読書法:本は10冊同時に読め!、本を読む本

マイクロソフト(株)社長の成毛眞氏による 「本は10冊同時に読め!―生き方に差がつく「超並列」読書術本を読まない人はサルである!」。これだけ反発を覚える読書法の本はないだろう。「庶民と同じことをしていては庶民にしかなれない。」このようにあえて極端な表現を使って読者を煽っている。庶民と違う読書のしかた、すなわち10冊並列に読むことで庶民を脱せると説く。多読することで頭の中のネットワークをはりめぐらせ、アイディアを出す源とする、グローバルに活躍するための教養を身につける、本で人生を豊かにする…。言っていることは至極まともである。しかしそのことば遣いには心安らかではいられない。確かに著者自身が明言している通り、類書には見られないユニークな読書法の本である。

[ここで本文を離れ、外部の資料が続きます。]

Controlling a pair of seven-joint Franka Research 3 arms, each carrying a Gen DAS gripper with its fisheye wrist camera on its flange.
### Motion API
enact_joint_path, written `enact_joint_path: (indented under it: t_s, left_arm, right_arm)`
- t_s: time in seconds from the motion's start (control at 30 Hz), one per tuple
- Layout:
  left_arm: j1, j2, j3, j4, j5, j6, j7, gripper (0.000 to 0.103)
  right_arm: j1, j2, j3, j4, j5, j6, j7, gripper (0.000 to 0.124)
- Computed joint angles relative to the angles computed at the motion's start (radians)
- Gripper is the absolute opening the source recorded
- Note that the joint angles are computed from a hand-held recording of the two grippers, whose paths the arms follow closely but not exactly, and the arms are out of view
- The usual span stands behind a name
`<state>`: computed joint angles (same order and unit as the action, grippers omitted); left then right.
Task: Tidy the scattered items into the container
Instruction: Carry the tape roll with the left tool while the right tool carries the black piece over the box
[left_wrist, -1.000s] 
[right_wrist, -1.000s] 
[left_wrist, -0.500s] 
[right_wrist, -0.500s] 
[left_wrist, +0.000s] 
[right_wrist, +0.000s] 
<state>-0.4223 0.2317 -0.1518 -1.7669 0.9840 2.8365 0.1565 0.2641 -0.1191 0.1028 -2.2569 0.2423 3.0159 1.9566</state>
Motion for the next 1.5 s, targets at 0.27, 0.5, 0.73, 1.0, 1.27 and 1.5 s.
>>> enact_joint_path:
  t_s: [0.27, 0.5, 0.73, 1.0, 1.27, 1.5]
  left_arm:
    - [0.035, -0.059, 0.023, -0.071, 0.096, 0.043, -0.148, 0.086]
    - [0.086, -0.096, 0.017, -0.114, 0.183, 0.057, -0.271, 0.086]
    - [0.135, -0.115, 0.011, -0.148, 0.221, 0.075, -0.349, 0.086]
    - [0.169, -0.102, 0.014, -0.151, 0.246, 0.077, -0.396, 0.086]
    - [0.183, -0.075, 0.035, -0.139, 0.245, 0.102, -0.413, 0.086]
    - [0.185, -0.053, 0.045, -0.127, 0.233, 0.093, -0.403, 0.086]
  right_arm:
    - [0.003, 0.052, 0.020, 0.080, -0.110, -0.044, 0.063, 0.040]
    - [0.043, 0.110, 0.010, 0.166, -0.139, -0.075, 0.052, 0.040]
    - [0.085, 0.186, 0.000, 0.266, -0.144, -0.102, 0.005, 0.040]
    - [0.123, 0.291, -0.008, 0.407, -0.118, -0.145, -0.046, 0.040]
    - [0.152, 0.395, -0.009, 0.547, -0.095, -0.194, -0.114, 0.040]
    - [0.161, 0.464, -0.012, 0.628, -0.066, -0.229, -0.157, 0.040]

こんな本は嫌だ、心静かに教養書の読み方に耳を傾けたい人には、 「本を読む本」(原題:How to Read a Book)である。情報を得るための読書と理解を深めるための読書を区別し、後者すなわち自分の理解を上回る本を読んで学ぶ読書法について、「初級読書」「点検読書」「分析読書」「シントピカル読書(比較読書)」という四つのレベルの技術を丁寧に解説する。自分にとっての良書とどう出会い、それをどう徹底的に読みこなすか。真摯な読書のあり方を示している。